A lot of challenges were faced to make request to pubchem:
- Handling of **errors concerning pubchem**, no page found, wrong compound name, etc
  
- How to **extract string using regex**, used for pka, boiling temperature (°C) and (°F).
  
- Handling of **pka errors wrongly written in Pubchem** (either value in value, either input in the key of the dictionnary) <br>
    {"pka = 20.0", } instead of {'pKa': '14'}
  
- Tests of pubchem request,
   
## **Conclusion** ##
<p style="text-align: justify;">
The project successfully developed a robust program for recommending chromatography techniques based on molecular composition. The use of a user interface facilitated an efficient and interactive development process, enabling easy experimentation and visualization.

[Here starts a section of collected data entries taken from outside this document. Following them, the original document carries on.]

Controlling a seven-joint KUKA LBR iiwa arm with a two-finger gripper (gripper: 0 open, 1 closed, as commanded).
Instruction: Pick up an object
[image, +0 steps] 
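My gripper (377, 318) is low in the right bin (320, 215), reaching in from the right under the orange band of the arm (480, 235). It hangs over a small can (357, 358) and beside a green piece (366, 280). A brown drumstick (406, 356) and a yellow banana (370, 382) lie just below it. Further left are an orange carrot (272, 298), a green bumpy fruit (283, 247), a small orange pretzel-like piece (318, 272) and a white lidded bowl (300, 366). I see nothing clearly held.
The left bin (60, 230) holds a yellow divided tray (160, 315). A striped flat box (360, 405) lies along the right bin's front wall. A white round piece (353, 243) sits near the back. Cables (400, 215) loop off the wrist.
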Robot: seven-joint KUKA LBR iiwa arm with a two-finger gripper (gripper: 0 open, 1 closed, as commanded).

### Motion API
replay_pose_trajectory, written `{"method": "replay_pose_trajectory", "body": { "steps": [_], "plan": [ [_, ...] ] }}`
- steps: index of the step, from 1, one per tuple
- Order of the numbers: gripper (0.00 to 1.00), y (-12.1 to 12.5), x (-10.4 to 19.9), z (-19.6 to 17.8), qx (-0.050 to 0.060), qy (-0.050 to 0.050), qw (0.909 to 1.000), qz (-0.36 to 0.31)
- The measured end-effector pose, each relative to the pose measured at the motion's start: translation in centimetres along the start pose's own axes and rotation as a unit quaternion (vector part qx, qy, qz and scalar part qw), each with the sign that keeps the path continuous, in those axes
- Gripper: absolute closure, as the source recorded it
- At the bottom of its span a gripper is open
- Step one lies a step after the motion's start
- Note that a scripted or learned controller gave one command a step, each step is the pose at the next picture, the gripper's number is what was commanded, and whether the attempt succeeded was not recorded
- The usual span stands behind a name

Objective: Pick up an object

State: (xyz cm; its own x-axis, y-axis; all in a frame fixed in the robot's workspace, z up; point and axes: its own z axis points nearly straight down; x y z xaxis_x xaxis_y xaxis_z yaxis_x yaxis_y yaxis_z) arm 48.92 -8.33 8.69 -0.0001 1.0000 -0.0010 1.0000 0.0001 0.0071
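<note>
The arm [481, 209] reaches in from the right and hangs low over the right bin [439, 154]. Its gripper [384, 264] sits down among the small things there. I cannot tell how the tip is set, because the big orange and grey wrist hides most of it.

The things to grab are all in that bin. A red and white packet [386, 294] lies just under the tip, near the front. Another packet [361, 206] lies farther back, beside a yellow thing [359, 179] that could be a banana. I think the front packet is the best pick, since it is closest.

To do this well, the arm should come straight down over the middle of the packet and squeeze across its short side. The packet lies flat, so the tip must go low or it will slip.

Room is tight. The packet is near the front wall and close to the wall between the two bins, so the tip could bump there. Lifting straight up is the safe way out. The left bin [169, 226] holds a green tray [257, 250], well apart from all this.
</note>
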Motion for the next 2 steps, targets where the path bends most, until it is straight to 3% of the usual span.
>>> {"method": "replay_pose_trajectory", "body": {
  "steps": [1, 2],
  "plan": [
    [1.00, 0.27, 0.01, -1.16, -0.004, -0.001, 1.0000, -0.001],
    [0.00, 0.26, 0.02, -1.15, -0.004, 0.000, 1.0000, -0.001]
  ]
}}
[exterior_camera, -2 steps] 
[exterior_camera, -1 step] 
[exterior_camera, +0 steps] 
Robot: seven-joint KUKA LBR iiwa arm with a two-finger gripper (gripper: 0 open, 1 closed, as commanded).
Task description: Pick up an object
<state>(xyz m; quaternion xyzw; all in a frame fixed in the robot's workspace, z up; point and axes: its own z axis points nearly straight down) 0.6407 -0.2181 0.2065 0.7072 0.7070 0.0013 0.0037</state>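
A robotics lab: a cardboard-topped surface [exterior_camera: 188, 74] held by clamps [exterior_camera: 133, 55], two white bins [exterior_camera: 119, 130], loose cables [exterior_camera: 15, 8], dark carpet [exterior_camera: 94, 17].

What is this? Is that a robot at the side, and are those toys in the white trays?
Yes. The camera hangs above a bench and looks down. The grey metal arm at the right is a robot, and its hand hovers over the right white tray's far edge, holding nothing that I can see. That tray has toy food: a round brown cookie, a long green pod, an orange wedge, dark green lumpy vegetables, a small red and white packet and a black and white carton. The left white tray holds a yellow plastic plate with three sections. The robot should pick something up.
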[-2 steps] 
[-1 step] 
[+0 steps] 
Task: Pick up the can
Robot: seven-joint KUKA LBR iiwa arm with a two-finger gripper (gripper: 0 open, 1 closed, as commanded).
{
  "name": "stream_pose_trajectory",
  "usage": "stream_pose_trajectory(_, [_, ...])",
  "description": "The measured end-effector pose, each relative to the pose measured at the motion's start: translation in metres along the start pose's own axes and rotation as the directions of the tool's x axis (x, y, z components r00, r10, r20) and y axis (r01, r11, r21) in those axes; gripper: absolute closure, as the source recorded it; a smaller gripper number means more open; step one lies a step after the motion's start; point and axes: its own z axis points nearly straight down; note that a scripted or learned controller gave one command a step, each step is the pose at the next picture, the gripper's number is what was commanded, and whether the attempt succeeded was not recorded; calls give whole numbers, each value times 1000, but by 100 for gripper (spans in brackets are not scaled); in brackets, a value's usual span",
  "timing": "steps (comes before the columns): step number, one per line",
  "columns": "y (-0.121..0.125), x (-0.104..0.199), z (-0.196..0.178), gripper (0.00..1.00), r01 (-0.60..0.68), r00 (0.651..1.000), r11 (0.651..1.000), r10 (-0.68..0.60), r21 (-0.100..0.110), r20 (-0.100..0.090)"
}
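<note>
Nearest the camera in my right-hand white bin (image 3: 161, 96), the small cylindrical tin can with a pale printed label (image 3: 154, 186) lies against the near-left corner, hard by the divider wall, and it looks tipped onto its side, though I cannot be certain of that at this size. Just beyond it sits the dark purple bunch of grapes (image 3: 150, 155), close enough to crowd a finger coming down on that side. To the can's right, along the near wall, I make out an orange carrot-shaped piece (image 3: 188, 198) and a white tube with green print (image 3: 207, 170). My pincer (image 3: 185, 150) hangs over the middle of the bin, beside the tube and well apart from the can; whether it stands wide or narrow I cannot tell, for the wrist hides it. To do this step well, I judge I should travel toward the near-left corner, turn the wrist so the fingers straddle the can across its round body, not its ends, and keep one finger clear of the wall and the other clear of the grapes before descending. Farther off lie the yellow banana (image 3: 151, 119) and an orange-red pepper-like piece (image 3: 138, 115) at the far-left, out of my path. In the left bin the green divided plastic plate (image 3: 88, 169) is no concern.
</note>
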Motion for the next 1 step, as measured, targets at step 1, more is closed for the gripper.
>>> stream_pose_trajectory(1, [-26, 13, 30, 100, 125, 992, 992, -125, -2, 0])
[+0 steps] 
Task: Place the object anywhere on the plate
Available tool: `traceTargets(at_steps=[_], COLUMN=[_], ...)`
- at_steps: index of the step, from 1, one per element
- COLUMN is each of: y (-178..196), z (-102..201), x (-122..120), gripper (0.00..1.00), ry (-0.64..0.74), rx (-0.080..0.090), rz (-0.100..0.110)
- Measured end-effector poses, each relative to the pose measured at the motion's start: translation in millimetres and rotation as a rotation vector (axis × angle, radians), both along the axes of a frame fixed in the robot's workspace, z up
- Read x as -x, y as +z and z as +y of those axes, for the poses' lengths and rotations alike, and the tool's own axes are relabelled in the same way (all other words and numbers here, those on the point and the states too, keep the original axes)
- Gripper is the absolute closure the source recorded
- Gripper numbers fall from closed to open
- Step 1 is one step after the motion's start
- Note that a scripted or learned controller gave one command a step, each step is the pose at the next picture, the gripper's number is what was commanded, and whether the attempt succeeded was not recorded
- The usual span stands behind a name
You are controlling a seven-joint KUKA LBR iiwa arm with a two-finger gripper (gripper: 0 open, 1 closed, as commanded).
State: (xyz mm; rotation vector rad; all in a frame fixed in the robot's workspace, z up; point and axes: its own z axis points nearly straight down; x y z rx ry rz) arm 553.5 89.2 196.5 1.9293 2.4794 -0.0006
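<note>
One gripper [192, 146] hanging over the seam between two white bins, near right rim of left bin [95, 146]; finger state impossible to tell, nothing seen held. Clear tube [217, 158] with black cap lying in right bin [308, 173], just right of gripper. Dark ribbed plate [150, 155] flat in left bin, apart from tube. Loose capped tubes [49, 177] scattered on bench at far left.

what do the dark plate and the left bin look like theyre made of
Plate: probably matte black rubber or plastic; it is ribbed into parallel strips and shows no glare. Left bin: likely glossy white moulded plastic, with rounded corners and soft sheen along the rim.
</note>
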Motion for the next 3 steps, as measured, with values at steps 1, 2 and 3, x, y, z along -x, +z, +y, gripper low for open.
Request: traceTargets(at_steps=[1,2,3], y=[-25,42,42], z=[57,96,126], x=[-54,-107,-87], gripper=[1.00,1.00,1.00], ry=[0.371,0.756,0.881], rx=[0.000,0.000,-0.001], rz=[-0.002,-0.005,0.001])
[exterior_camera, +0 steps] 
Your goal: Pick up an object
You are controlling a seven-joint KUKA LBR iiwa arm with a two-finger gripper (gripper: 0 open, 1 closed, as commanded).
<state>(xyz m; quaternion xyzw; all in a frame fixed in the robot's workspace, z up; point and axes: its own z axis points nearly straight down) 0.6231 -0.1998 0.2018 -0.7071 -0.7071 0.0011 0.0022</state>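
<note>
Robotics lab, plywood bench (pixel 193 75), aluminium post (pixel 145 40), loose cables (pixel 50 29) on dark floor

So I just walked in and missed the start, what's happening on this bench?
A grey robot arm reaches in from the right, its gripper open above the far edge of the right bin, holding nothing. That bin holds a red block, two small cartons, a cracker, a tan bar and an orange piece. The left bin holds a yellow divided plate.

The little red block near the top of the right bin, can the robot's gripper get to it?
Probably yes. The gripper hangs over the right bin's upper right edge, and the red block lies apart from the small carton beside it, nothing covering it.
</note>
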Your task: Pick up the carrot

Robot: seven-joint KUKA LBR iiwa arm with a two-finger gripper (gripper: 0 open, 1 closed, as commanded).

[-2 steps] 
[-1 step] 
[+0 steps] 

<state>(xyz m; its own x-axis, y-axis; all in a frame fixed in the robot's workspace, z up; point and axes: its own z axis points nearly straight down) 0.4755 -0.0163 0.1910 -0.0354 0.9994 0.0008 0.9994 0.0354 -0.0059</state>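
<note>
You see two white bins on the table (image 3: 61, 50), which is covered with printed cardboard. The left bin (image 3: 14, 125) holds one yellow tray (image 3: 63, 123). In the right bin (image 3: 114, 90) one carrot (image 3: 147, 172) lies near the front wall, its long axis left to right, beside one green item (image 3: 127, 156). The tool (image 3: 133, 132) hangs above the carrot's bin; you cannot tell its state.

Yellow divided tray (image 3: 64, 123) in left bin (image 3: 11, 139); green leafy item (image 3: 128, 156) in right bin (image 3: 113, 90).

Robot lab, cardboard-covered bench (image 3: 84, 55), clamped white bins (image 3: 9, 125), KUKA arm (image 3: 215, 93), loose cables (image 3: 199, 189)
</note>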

This tool has significant potential applications in chemical analysis, improving efficiency and accuracy in selecting the appropriate analytical methods.

## **Future Work** ##

Future enhancements could include:

- Expanding the dataset to cover more diverse molecular structures and additional chromatography techniques.
- Improve the code to have a more efficient way to take the information on the molecules contained in the mixture to have the results more rapidly.
- Integrating the program with real-time data acquisition systems for automated analysis.
- Enhancing the user interface with more sophisticated visualization tools and user-friendly features.
- By continuing to refine and expand this tool, it can become an invaluable resource for chemists and researchers in analytical laboratories.

This report provides an overview of the programming project conducted using Python, detailing the development process, results, and future directions for the chromatography recommendation program.